Long synopsis for Simple Life

Rufus Wade is an advertising copywriter responsible for writing slogans for products such as Creamo custard, on which subject he remarks “How the hell can anyone get ideas about that muck?” On his twenty-ninth birthday Rufus decides that he hates the lifestyle he is trapped in and that a change is required. He wishes to swap his sedentary, urban existence for a more active, rural one. Having upset a potential client, Rufus chucks in his job. Later that evening he rows with his fiancée about his uncertain employment situation and walks out on her. He then gets drunk in a pub where he meets a couple of men who are about to drive a furniture van to St Ives overnight. Rufus hitches a lift with them, intending to move to Cornwall and begin living his ‘simple life’ there. But when the van breaks down next morning near Salisbury, Rufus, enchanted by the appearance of the surrounding countryside, decides that Salisbury Plain is every bit as good as St Ives for his purpose and continues his journey on foot. He arrives in a village called Leaford, where he tries and fails to find work as a farmhand but succeeds in seducing a woman after a dance. Rufus then sets out for a walk on the downs next morning. He becomes caught in a heavy snowstorm, loses his bearings and finally collapses with exhaustion in a snowdrift.

On waking up, Rufus finds himself at Three Trees Farm with a man called Pip Mendel, who had rescued him from the snow the night before. Mendel and his girlfriend Ruth are living the sort of life that Rufus is seeking, doing just as they please without paying attention to the clock or eating meals at set times and indulging in a range of physical pursuits, such as going for long walks, tobogganing, furniture-making and woodcarving. They allow Rufus to stay with them and for a while he is very happy, although Mendel points out that he is just conforming to their way of life:

“…you simply drop in and accept what we do exactly as you accepted what other people did in London.”

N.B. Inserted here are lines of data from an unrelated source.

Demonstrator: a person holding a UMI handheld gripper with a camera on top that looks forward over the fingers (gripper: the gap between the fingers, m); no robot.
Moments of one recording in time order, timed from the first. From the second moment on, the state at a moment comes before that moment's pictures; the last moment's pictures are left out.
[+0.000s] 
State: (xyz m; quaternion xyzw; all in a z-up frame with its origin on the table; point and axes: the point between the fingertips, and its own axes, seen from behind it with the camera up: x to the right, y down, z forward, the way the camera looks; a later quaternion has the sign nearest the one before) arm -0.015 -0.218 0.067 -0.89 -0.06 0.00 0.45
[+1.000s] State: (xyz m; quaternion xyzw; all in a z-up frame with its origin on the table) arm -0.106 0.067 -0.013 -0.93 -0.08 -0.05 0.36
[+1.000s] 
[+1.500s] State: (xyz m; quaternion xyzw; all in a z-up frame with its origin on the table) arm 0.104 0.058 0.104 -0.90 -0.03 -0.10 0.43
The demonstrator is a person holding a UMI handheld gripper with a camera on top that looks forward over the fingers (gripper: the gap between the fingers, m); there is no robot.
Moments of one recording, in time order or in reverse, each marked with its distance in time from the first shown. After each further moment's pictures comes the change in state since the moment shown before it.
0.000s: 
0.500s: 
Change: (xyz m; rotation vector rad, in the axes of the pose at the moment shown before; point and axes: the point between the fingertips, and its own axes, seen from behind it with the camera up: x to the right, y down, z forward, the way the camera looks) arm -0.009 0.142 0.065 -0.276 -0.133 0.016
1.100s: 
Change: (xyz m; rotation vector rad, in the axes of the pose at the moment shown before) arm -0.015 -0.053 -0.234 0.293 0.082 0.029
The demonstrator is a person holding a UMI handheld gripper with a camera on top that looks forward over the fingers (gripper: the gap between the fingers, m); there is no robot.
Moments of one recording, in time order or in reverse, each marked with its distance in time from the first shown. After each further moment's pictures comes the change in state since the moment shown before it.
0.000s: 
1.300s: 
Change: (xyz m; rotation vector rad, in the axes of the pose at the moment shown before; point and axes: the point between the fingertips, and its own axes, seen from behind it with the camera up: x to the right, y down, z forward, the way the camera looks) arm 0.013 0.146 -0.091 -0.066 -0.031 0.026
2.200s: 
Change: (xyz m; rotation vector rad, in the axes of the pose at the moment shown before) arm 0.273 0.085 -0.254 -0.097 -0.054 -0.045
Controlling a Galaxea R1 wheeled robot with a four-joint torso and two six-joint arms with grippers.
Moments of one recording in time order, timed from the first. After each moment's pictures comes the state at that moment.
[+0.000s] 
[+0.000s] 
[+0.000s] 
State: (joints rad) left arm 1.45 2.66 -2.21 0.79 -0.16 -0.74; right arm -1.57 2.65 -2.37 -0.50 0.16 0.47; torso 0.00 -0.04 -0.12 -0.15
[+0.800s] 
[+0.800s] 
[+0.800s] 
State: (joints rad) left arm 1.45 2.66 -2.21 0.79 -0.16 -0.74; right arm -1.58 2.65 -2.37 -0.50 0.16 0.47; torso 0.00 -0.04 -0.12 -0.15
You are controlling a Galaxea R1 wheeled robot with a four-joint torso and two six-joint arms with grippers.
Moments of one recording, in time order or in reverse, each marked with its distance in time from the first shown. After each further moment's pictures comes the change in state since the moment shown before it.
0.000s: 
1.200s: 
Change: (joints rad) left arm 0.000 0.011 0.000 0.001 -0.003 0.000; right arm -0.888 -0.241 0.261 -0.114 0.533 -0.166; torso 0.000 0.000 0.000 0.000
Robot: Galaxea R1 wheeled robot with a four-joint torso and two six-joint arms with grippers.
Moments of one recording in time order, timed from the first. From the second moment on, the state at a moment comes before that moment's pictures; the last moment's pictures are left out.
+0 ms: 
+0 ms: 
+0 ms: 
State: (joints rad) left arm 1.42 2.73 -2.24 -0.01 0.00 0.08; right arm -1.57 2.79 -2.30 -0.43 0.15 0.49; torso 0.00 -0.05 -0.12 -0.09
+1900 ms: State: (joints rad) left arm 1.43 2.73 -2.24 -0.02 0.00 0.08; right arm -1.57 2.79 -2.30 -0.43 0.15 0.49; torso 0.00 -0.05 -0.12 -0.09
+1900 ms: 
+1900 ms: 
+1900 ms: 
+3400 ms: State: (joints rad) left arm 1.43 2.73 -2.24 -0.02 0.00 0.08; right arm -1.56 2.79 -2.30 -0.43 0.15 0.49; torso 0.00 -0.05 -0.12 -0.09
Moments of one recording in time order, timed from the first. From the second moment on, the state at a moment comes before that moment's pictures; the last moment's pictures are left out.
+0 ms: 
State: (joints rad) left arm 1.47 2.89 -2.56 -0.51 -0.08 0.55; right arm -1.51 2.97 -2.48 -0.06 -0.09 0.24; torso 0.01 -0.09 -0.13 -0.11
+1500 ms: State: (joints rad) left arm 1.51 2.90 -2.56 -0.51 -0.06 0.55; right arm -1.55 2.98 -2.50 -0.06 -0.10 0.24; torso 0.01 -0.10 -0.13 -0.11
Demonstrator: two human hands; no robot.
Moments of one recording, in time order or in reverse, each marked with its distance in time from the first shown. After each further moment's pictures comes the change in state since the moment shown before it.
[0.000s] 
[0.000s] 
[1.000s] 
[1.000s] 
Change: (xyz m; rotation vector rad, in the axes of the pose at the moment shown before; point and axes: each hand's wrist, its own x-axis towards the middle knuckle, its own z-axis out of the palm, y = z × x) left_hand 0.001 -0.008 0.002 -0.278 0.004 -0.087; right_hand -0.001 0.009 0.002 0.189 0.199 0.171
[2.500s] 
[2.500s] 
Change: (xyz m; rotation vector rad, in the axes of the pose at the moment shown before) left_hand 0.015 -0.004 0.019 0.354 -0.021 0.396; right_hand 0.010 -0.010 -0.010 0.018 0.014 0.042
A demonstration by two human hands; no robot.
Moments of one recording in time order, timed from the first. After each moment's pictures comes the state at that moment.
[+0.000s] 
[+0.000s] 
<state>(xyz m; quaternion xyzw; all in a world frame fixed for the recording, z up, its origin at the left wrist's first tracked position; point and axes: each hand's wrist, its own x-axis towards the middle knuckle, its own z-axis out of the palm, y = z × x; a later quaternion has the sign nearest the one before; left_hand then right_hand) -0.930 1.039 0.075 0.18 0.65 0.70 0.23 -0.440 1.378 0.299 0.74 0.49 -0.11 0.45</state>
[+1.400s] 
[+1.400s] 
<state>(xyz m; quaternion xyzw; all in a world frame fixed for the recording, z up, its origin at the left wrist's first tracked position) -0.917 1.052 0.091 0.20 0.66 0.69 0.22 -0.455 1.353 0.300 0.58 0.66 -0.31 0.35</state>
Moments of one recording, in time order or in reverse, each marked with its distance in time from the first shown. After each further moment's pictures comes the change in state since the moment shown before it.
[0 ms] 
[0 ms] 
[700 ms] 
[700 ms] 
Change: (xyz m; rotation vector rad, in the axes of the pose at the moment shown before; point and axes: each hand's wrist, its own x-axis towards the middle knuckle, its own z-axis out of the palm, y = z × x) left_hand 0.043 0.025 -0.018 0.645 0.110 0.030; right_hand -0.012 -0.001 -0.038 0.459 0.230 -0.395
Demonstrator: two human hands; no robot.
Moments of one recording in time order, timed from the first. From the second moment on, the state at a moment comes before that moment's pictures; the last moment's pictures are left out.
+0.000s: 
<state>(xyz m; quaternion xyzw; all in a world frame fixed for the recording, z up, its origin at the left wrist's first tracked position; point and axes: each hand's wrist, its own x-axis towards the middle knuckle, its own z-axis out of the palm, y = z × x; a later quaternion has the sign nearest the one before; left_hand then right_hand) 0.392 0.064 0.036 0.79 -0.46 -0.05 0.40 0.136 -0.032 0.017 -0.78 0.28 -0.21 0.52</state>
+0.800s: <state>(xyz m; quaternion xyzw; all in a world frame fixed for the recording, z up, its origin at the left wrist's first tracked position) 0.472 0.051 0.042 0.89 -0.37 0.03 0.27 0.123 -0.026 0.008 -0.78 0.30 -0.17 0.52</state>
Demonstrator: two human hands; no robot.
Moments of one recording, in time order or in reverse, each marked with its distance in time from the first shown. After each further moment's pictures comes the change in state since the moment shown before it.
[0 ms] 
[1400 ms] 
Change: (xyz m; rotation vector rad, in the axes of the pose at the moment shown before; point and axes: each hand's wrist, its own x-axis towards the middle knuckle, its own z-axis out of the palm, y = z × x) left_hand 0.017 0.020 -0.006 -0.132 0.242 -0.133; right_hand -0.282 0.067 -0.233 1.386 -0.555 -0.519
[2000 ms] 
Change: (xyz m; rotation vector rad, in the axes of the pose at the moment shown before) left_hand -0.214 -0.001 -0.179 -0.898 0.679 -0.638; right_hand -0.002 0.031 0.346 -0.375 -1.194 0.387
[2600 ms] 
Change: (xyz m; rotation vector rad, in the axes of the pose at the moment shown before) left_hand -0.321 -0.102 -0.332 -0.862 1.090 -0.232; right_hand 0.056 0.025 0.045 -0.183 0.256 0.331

With some encouragement from Mendel, Rufus soon falls in love with Ruth, sleeps with her and starts trying to prise her away from the other man. After a gradual build-up of friction, Rufus and Mendel fight for Ruth’s affections. Although Mendel, the physically superior specimen, knocks Rufus out, he had earlier pretended to be beaten and refused to continue the fight. Rufus returns to Three Trees and triumphantly informs Ruth that Mendel is “Absolutely bogus all through. There isn’t a genuine thought or feeling or action in him. He’s just a cheat and a sham.” Ruth consents to run away to London to live with Rufus, who has decided to return to the world of advertising, but not before she has checked on Mendel, who has been missing since the punch-up. The pair of them find him sitting by a fire in a natural bowl-like amphitheatre on the Plain. Ruth then changes her mind about running away with Rufus, saying that she has long known that Mendel is a phoney (“Don’t you see that I’ve known all the time that he’s like that? That he’s always playing – never quite genuine – never quite honest with himself or me?”) but that he would be crushed if she told him so. Rufus leaves her to comfort the other man and sets off to catch the first train back to London.